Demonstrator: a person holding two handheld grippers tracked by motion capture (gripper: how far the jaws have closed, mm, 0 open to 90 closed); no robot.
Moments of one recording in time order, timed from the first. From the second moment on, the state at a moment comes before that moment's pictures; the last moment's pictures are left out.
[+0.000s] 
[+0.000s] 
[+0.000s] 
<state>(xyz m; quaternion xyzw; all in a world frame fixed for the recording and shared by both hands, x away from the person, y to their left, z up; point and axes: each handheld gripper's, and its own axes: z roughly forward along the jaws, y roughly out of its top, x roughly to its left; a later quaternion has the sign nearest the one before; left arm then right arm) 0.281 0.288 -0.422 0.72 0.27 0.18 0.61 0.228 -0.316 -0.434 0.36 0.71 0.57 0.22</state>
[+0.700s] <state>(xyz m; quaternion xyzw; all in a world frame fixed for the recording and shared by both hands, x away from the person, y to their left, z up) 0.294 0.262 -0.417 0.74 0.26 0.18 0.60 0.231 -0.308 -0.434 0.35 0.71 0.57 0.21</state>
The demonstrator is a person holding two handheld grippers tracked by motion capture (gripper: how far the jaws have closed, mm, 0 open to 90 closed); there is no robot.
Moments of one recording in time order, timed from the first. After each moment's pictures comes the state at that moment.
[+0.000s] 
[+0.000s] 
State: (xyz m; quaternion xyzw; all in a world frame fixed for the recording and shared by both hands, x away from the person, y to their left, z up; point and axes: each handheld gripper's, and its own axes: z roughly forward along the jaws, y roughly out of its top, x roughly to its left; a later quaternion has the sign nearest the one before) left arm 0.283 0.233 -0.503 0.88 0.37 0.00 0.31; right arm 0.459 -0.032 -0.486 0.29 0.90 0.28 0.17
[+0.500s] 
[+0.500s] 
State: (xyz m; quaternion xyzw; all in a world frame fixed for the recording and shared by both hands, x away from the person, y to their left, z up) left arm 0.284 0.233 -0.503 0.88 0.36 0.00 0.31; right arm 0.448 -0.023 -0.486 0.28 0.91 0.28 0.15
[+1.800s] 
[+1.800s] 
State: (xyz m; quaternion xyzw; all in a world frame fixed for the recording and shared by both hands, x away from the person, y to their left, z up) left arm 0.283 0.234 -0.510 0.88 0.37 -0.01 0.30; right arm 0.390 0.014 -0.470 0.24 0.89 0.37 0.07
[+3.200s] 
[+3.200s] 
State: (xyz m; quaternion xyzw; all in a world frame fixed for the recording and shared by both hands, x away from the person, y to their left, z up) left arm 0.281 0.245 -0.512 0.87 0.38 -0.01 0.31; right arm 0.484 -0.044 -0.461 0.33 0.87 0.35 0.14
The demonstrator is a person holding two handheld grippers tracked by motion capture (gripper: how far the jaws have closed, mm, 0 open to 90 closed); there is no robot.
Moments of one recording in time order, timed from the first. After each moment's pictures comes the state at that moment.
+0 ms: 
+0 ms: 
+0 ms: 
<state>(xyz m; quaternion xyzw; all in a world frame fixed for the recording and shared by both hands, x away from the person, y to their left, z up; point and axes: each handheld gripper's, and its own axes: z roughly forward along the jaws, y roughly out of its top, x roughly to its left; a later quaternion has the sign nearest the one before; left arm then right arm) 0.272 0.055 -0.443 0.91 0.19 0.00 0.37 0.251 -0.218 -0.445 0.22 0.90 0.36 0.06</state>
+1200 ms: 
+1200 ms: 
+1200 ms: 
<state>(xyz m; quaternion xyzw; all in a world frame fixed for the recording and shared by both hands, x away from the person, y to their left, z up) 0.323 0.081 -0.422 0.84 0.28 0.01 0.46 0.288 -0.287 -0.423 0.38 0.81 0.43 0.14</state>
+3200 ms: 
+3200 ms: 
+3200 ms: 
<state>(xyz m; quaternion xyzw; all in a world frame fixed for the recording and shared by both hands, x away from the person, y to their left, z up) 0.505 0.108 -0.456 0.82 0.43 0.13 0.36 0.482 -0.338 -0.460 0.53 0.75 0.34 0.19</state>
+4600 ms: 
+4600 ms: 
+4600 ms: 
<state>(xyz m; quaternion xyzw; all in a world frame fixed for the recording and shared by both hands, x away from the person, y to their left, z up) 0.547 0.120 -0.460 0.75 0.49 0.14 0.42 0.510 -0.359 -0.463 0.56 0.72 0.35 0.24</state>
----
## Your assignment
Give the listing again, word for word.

## Answer to this problem
Demonstrator: a person holding two handheld grippers tracked by motion capture (gripper: how far the jaws have closed, mm, 0 open to 90 closed); no robot.
Moments of one recording in time order, timed from the first. From the second moment on, the state at a moment comes before that moment's pictures; the last moment's pictures are left out.
[+0.000s] 
[+0.000s] 
[+0.000s] 
<state>(xyz m; quaternion xyzw; all in a world frame fixed for the recording and shared by both hands, x away from the person, y to their left, z up; point and axes: each handheld gripper's, and its own axes: z roughly forward along the jaws, y roughly out of its top, x roughly to its left; a later quaternion has the sign nearest the one before; left arm then right arm) 0.281 0.288 -0.422 0.72 0.27 0.18 0.61 0.228 -0.316 -0.434 0.36 0.71 0.57 0.22</state>
[+0.700s] <state>(xyz m; quaternion xyzw; all in a world frame fixed for the recording and shared by both hands, x away from the person, y to their left, z up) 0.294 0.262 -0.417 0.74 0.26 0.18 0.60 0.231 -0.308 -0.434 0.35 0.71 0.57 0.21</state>
The demonstrator is a person holding two handheld grippers tracked by motion capture (gripper: how far the jaws have closed, mm, 0 open to 90 closed); there is no robot.
Moments of one recording in time order, timed from the first. After each moment's pictures comes the state at that moment.
[+0.000s] 
[+0.000s] 
State: (xyz m; quaternion xyzw; all in a world frame fixed for the recording and shared by both hands, x away from the person, y to their left, z up; point and axes: each handheld gripper's, and its own axes: z roughly forward along the jaws, y roughly out of its top, x roughly to its left; a later quaternion has the sign nearest the one before) left arm 0.283 0.233 -0.503 0.88 0.37 0.00 0.31; right arm 0.459 -0.032 -0.486 0.29 0.90 0.28 0.17
[+0.500s] 
[+0.500s] 
State: (xyz m; quaternion xyzw; all in a world frame fixed for the recording and shared by both hands, x away from the person, y to their left, z up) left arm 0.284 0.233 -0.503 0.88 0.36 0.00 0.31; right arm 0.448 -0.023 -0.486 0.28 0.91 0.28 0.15
[+1.800s] 
[+1.800s] 
State: (xyz m; quaternion xyzw; all in a world frame fixed for the recording and shared by both hands, x away from the person, y to their left, z up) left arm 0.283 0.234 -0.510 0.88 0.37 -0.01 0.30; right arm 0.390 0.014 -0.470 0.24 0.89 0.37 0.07
[+3.200s] 
[+3.200s] 
State: (xyz m; quaternion xyzw; all in a world frame fixed for the recording and shared by both hands, x away from the person, y to their left, z up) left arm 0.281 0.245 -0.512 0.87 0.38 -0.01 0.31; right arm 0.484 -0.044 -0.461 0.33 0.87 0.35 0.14
The demonstrator is a person holding two handheld grippers tracked by motion capture (gripper: how far the jaws have closed, mm, 0 open to 90 closed); there is no robot.
Moments of one recording in time order, timed from the first. After each moment's pictures comes the state at that moment.
+0 ms: 
+0 ms: 
+0 ms: 
<state>(xyz m; quaternion xyzw; all in a world frame fixed for the recording and shared by both hands, x away from the person, y to their left, z up; point and axes: each handheld gripper's, and its own axes: z roughly forward along the jaws, y roughly out of its top, x roughly to its left; a later quaternion has the sign nearest the one before; left arm then right arm) 0.272 0.055 -0.443 0.91 0.19 0.00 0.37 0.251 -0.218 -0.445 0.22 0.90 0.36 0.06</state>
+1200 ms: 
+1200 ms: 
+1200 ms: 
<state>(xyz m; quaternion xyzw; all in a world frame fixed for the recording and shared by both hands, x away from the person, y to their left, z up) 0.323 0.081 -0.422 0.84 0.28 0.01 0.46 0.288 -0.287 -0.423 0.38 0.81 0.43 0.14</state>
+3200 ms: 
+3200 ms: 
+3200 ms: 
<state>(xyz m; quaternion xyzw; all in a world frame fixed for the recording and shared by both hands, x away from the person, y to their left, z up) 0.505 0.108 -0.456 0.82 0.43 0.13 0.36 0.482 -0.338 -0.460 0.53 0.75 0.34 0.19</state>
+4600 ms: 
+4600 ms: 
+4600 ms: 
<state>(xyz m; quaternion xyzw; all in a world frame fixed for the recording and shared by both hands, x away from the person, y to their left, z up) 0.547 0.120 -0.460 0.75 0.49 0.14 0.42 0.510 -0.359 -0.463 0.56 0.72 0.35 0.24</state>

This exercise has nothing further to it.